What made you decide to change from being a nurse to being a case manager?
A change of scenery and a change of how I can help people. It’s obviously quite challenging being in nursing at the moment with the rapid changes the profession has faced over the past couple of years. Nurses are obviously always determined to make a difference but it’s sometimes very challenging because of certain organisational processes and systems. With case management you’re in control – it's your responsibility to get the best outcomes for your clients and you have a range of treatments and stakeholders you can call upon to ensure the very best for your clients’ recovery.
Which three qualities do you think a case manager should have?
Organisation, time management…possibly a thick skin…and a sense of humour!
You’re experienced in complex discharge planning and working with clients who have complex social circumstances. Can you tell us about some of the kinds of challenges you’ve had to overcome to ensure the best outcomes for patients/clients?
Capacity and people’s own will! It’s the nature of humans that we don’t always want to be told what to do. People generally know what they want the outcome to be, but sometimes aren’t willing to listen to or follow the clinical advice and guidance that will get them there. Balancing the reality of situation while managing expectations can be difficult when people have high expectations – they don’t necessarily understand the processes that are needed to meet those expectations. When people are injured/poorly they sometimes - understandably - just want to know when they’ll be better. It’s about helping them to realise that to make progress, sometimes you have to take small steps to get there.
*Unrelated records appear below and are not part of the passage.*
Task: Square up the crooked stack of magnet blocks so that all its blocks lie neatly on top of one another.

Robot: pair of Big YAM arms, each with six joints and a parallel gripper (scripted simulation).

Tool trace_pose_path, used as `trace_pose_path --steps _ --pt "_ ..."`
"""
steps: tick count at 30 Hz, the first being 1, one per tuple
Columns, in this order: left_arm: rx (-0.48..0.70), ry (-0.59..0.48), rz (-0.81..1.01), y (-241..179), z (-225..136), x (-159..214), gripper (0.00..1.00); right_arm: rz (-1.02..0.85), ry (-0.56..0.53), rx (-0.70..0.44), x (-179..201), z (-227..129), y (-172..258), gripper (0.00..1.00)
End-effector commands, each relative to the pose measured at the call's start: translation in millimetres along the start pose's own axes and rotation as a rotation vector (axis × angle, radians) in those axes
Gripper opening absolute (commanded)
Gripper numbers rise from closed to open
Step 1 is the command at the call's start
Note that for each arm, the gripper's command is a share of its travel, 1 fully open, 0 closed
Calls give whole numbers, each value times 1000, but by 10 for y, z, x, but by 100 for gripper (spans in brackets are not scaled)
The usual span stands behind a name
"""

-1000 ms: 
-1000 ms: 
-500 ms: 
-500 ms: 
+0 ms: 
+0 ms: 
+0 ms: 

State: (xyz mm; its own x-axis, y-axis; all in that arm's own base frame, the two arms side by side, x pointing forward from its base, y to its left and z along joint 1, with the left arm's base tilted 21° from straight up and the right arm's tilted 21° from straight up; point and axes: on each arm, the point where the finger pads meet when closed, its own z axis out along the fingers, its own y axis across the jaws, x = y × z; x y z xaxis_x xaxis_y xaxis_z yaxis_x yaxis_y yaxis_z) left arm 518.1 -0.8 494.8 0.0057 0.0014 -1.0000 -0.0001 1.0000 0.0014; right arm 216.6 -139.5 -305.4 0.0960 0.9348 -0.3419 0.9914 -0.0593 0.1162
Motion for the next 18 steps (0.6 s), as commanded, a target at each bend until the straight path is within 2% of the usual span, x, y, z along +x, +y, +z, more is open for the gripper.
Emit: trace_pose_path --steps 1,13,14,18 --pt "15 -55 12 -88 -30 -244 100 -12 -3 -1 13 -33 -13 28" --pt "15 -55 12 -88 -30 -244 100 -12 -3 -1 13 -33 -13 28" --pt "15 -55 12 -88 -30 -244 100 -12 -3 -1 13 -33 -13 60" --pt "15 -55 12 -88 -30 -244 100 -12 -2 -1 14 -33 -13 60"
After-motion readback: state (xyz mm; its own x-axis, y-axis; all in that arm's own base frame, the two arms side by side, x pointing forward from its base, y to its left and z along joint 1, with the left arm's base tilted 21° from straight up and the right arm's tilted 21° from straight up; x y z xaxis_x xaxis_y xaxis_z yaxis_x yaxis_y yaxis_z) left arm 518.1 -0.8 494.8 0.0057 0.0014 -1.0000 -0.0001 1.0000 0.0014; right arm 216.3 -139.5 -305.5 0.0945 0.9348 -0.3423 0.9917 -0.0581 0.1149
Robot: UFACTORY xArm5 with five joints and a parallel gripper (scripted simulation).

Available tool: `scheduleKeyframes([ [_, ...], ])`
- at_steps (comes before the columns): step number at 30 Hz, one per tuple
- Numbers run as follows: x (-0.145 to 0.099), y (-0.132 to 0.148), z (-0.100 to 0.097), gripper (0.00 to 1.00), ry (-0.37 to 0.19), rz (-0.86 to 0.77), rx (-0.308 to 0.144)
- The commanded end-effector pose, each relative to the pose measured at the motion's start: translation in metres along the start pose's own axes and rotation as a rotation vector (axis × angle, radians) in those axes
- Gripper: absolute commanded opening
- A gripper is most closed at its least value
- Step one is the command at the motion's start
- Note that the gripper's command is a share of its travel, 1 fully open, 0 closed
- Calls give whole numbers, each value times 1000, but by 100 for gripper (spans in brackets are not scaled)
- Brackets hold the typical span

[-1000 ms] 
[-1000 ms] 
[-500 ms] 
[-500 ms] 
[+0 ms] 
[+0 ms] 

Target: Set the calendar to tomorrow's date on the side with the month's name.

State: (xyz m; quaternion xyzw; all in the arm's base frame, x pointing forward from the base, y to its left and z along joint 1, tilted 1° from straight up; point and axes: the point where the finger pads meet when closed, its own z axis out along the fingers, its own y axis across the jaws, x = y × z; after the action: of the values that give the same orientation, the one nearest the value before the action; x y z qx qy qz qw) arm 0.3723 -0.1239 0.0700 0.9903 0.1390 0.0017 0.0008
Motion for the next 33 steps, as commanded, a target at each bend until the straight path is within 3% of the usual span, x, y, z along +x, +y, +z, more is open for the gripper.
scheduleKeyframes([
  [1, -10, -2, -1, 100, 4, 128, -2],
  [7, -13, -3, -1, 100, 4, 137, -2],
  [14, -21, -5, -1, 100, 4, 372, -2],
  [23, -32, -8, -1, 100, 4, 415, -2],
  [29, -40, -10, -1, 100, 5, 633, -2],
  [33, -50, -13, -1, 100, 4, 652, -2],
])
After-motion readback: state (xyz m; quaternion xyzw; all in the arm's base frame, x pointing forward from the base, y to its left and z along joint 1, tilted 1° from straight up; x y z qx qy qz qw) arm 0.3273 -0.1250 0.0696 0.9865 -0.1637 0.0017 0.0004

What attracted you to HCML?
Recommendations from people who work there! It’s a different area for me to go into and a new challenge. I’m away from that hospital setting and there isn’t that specific little team around me, but a wider team with a range of expertise, which makes it easier to make the change and still have that support.
What three words sum you up?
Organised, friendly, approachable.
As nurse with over 20 years of experience, you’ll be used to dealing with sensitive and demanding situations. What do you do inside or outside of work to manage stress and remain resilient?
I find it helpful to stop and take a deep breathe sometimes, and I know who I can go to for a chat! It’s really important having a team around you - some kind of support network – whether it’s colleagues or friends, or both! The occasional glass of wine doesn’t hurt either...
What keeps you motivated and inspired?
My kids, family, patients and clients. Being a nurse. I didn’t come into nursing to not make a difference. I’ve always wanted to be a nurse. I started training at 17, so my whole career has been nursing. Over the years I have worked with many inspirational and motivated people, be that patients or colleagues.